§ WHAT THIS TASK INVOLVES: Gather the lines below that include the string "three", copying each in full.
-------- SOURCE INFORMATION --------
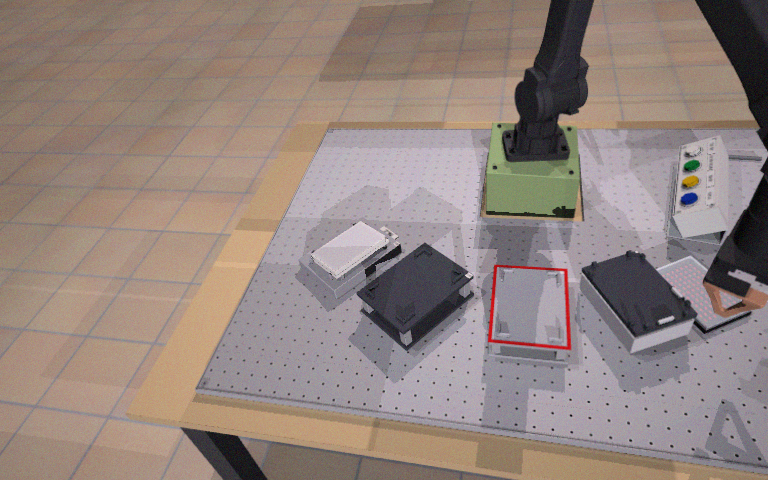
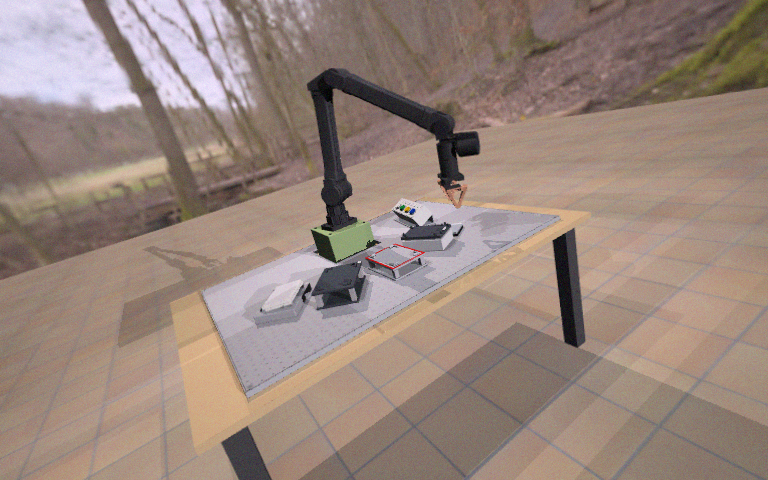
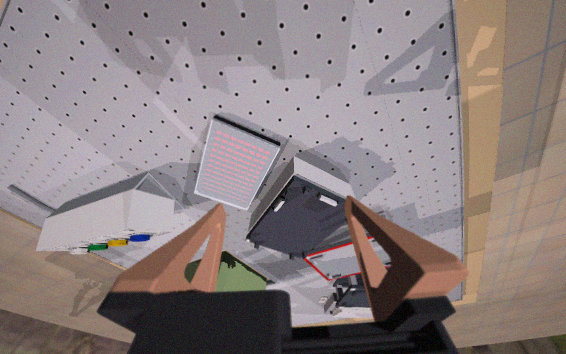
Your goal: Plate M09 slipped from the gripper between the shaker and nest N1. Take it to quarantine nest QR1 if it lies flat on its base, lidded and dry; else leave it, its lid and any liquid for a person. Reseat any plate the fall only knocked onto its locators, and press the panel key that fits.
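Pixels of known places: gripper, fingertip midpoint: [image 1: 733, 290] [image 2: 454, 203] [image 3: 284, 205]; arm's base at its link origin: [image 1: 534, 147] [image 2: 339, 225].
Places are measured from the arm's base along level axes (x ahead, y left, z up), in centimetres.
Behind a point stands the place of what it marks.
Observation:
My gripper [image 1: 739, 307] {x 41.0, y 19.7, z 2.3 cm} [image 2: 456, 202] {x 41.0, y 19.7, z 2.3 cm} [image 3: 284, 205] {x 41.0, y 19.7, z 2.3 cm} is open and empty, high above the table's right part. A flat plate with rows of pink wells [image 1: 687, 280] {x 30.3, y 20.1, z -7.7 cm} [image 3: 237, 162] {x 34.2, y 21.7, z -7.7 cm} has a dark strip along one edge; its seating and wetness cannot be told. It lies beside a white box with a dark clipped top [image 1: 637, 294] {x 35.8, y 10.0, z -3.9 cm} [image 2: 425, 230] {x 34.4, y 10.4, z -3.9 cm} [image 3: 300, 220] {x 36.0, y 11.1, z -3.9 cm}. A red-edged grey nest [image 1: 529, 305] {x 35.7, y -6.2, z -5.4 cm} [image 2: 395, 257] {x 37.0, y -7.1, z -5.4 cm} bears no plate. A dark four-post stand [image 1: 416, 285] {x 31.1, y -24.3, z -4.1 cm} [image 2: 338, 283] {x 35.0, y -27.4, z -4.1 cm} has a bare top. A white plate [image 1: 350, 247] {x 19.9, y -36.9, z -5.1 cm} [image 2: 283, 296] {x 22.4, y -38.5, z -5.0 cm} rests on a grey base. The key panel [image 1: 702, 212] {x 19.6, y 24.9, z -2.6 cm} [image 2: 412, 211] {x 16.0, y 23.9, z -2.7 cm} [image 3: 110, 215] {x 17.2, y 29.2, z -3.0 cm} has white, green, yellow and blue keys.
The green arm base [image 1: 532, 192] {x 8.7, y -1.5, z -4.3 cm} [image 2: 344, 242] {x 8.0, y -5.1, z -4.2 cm} [image 3: 240, 275] {x 9.0, y 0.3, z -7.4 cm} stands at the table's back. A thin grey bar [image 1: 744, 156] {x -2.6, y 42.5, z -8.7 cm} [image 3: 31, 197] {x -2.4, y 42.1, z -9.1 cm} lies beside the panel. The wooden table rim [image 1: 294, 427] {x 52.7, y -43.8, z -10.7 cm} [image 2: 195, 390] {x 31.4, y -67.6, z -10.7 cm} surrounds the perforated board. Labels are too small to read.

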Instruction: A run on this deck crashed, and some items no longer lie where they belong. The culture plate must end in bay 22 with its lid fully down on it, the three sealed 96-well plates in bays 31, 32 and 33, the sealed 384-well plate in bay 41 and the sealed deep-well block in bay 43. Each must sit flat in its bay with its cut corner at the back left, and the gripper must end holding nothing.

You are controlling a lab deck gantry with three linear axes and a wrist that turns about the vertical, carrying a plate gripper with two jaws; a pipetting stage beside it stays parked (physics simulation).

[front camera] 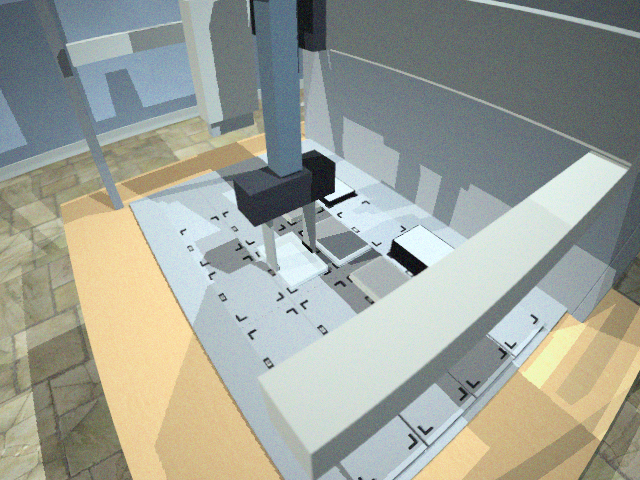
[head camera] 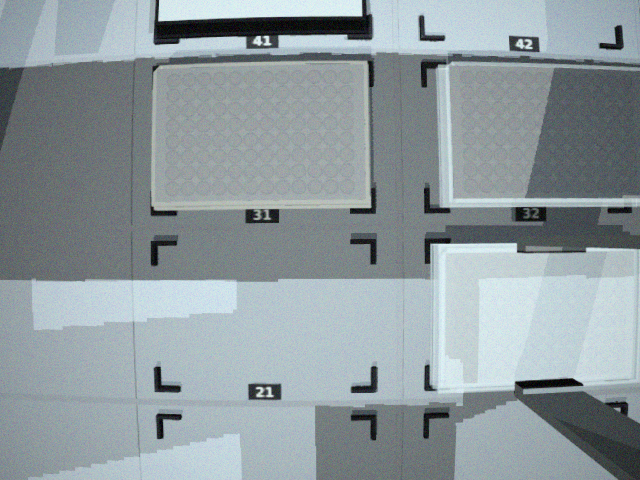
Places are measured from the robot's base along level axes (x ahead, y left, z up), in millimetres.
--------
§ PROBLEM SOLUTION:
Instruction: A run on this deck crashed, and some items no longer lie where they belong. The culture plate must end in bay 22 with its lid fully down on it, the three sealed 96-well plates in bays 31, 32 and 33, the sealed 384-well plate in bay 41 and the sealed deep-well block in bay 43. Each must sit flat in its bay with its cut corner at the back left, and the gripper must end holding nothing.
You are controlling a lab deck gantry with three linear axes and a wrist that turns about the vertical, carrying a plate gripper with two jaws; a pipetting stage beside it stays parked (physics simulation).

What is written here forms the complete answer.